▸ **DIRECTIONS**:
From the entries below, count every line that contains the word "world". Please give the number and nothing else.

*** EXERCISE INPUTS ***

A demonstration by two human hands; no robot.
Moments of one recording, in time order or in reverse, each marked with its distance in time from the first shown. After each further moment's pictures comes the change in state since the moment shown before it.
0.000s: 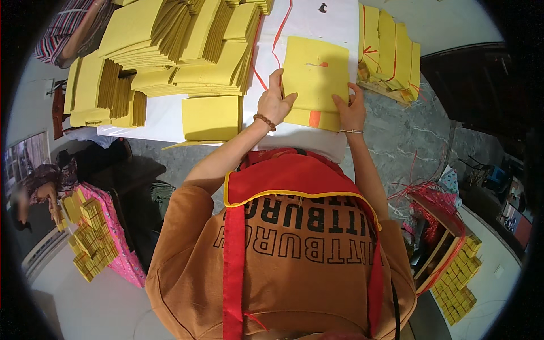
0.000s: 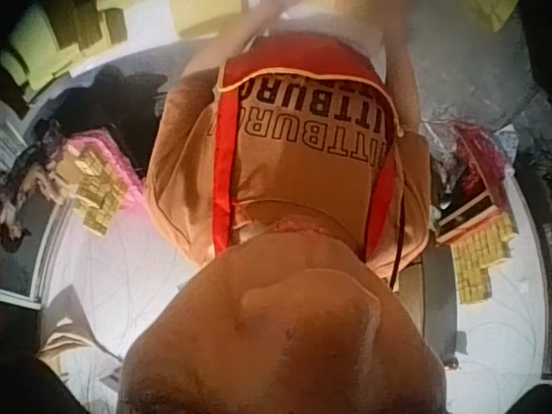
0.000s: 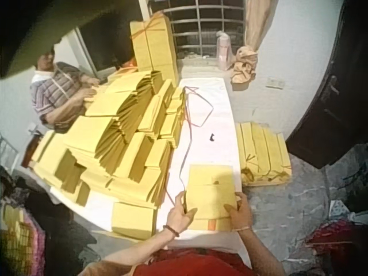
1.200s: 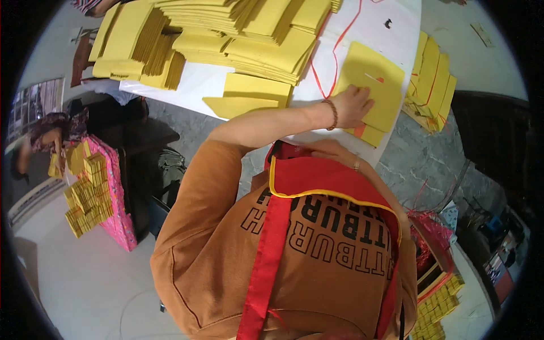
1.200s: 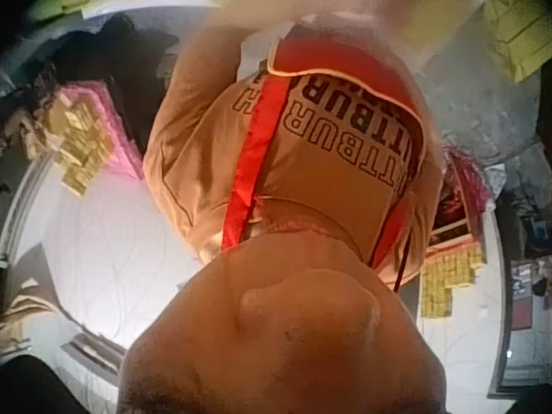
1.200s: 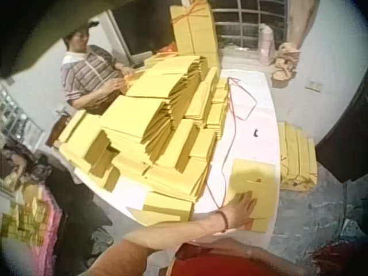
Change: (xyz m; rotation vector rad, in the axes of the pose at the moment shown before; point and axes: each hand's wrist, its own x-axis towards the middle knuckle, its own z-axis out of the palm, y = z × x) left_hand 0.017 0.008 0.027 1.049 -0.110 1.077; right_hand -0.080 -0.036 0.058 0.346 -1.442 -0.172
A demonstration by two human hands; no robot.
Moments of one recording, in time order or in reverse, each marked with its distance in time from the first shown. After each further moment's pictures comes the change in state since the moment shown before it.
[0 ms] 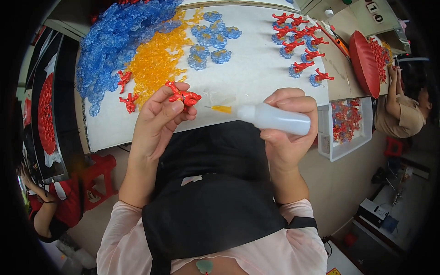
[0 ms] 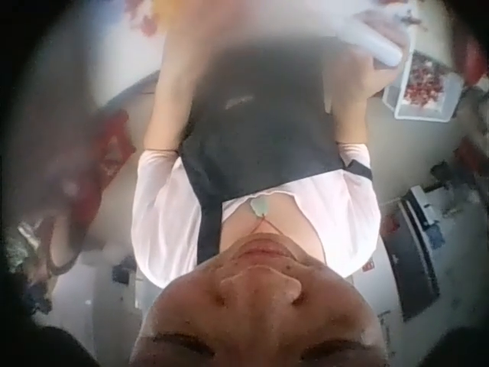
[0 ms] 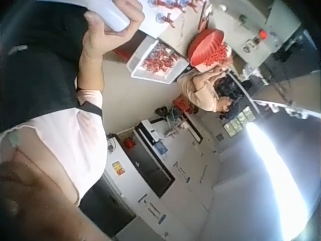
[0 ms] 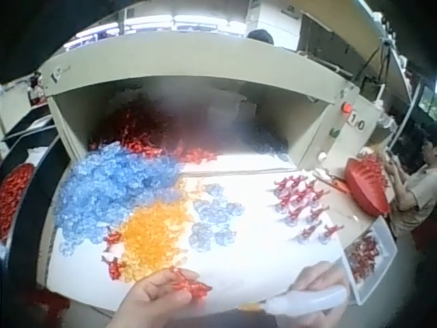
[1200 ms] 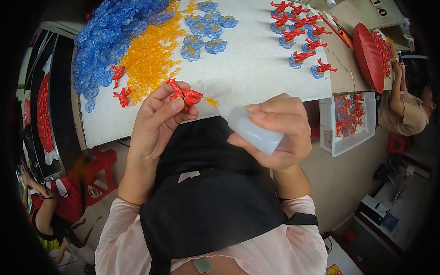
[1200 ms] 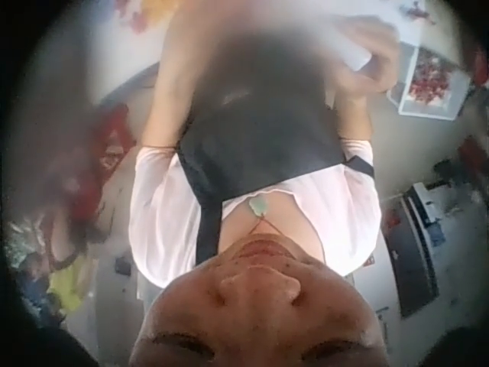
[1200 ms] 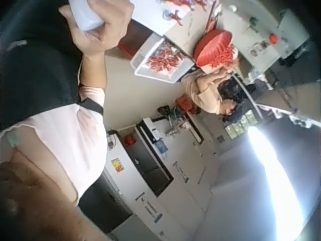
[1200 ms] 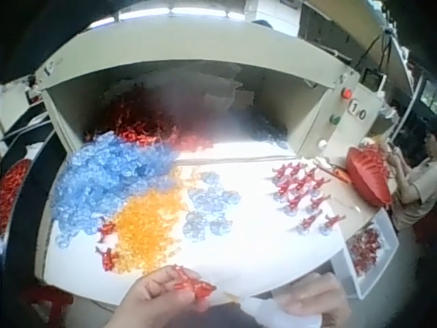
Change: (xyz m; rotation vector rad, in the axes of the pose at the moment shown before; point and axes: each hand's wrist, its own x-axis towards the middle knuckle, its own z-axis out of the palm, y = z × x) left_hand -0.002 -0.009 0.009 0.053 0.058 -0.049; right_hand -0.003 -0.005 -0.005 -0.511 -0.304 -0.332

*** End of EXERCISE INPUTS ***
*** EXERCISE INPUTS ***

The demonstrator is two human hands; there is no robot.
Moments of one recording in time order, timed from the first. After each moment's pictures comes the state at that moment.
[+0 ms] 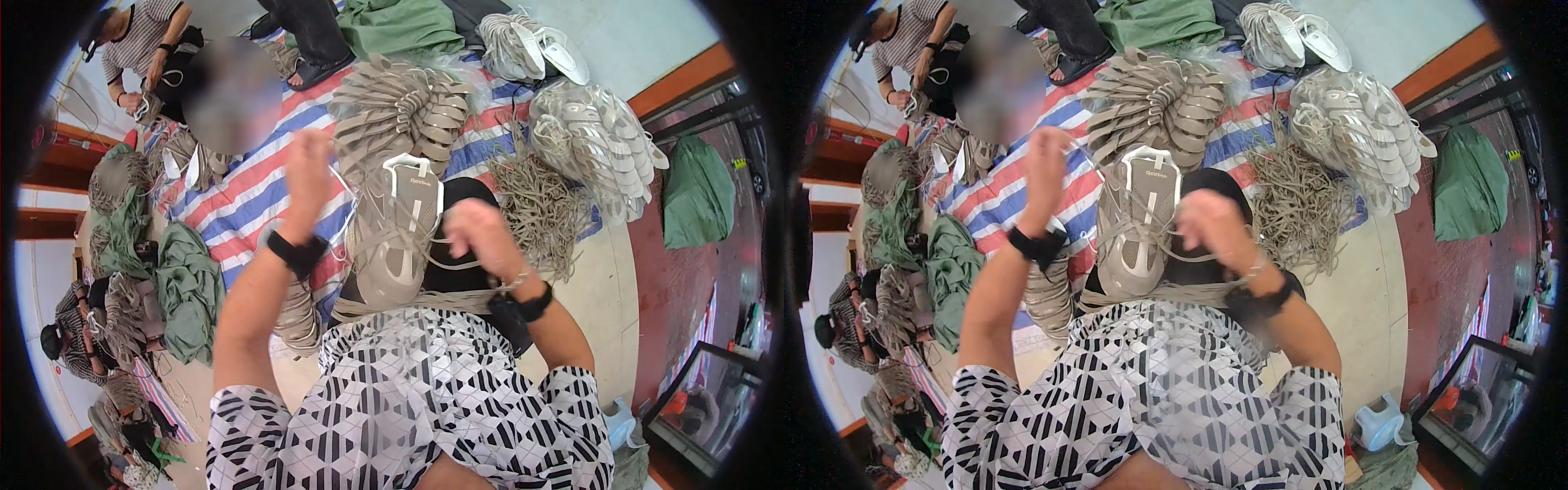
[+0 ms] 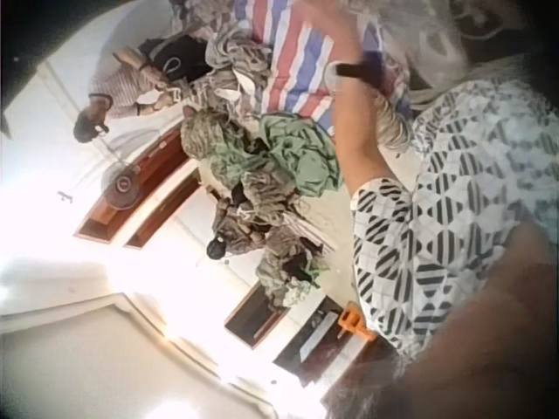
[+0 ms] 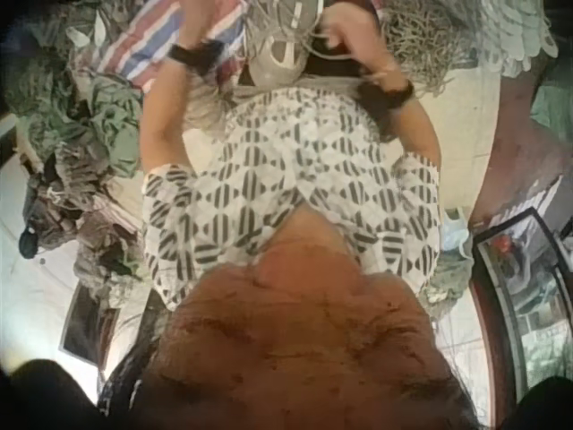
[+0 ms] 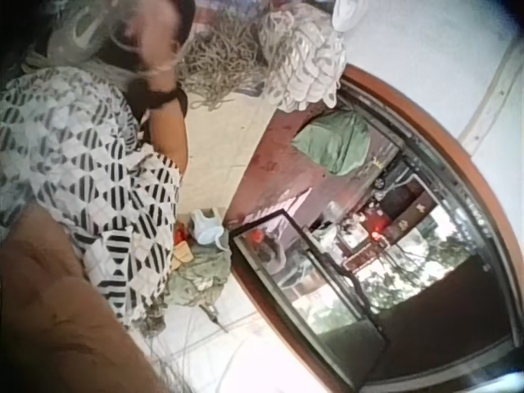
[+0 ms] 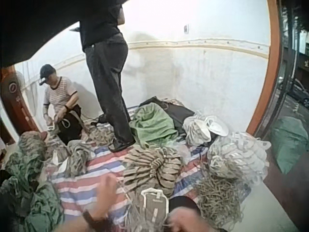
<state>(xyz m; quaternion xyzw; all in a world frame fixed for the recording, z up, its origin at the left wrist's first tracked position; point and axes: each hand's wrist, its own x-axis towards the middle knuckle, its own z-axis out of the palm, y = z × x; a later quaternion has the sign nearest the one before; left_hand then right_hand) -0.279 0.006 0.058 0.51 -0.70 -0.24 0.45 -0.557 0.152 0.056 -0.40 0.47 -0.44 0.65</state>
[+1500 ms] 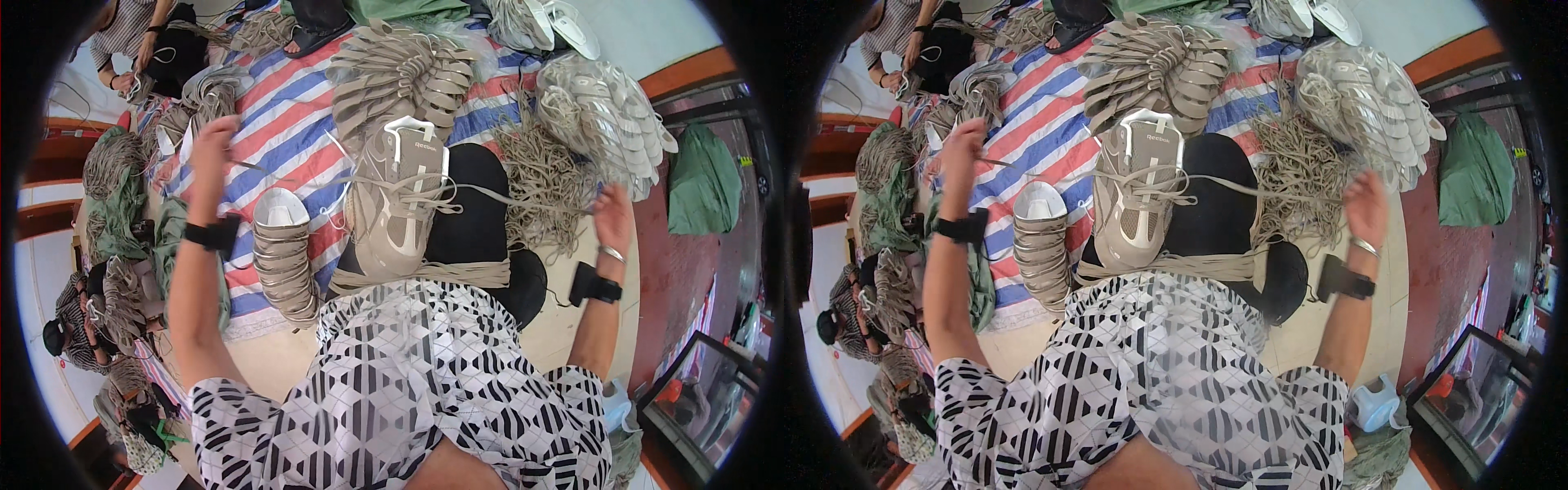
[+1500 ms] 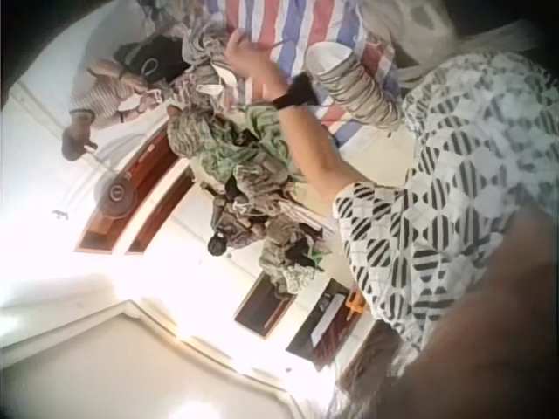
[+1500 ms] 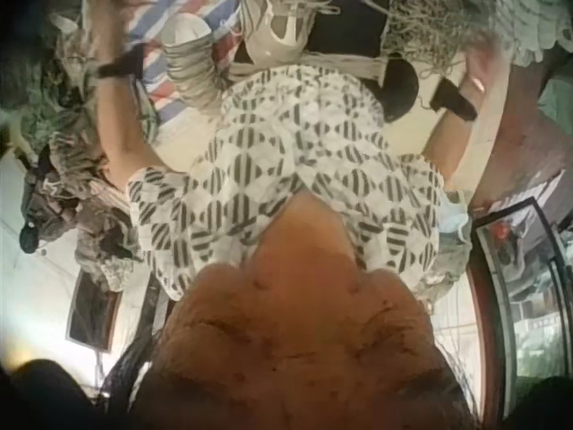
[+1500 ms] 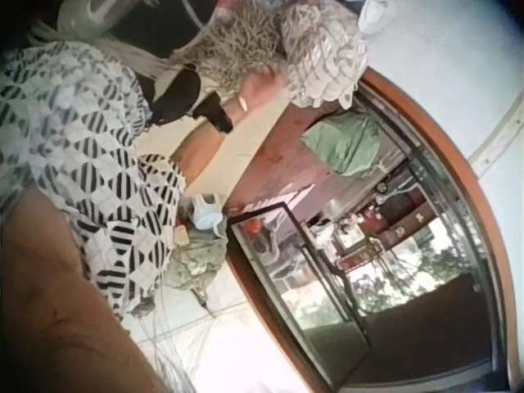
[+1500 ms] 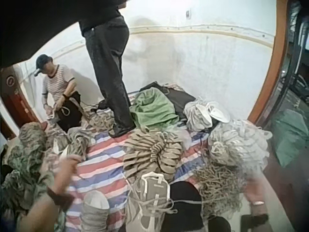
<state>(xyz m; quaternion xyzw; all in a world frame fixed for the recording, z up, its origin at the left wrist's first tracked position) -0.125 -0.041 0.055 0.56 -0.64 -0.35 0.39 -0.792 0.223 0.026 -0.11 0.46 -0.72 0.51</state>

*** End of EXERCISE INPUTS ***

▸ **REPLY TO THE EXERCISE**:
2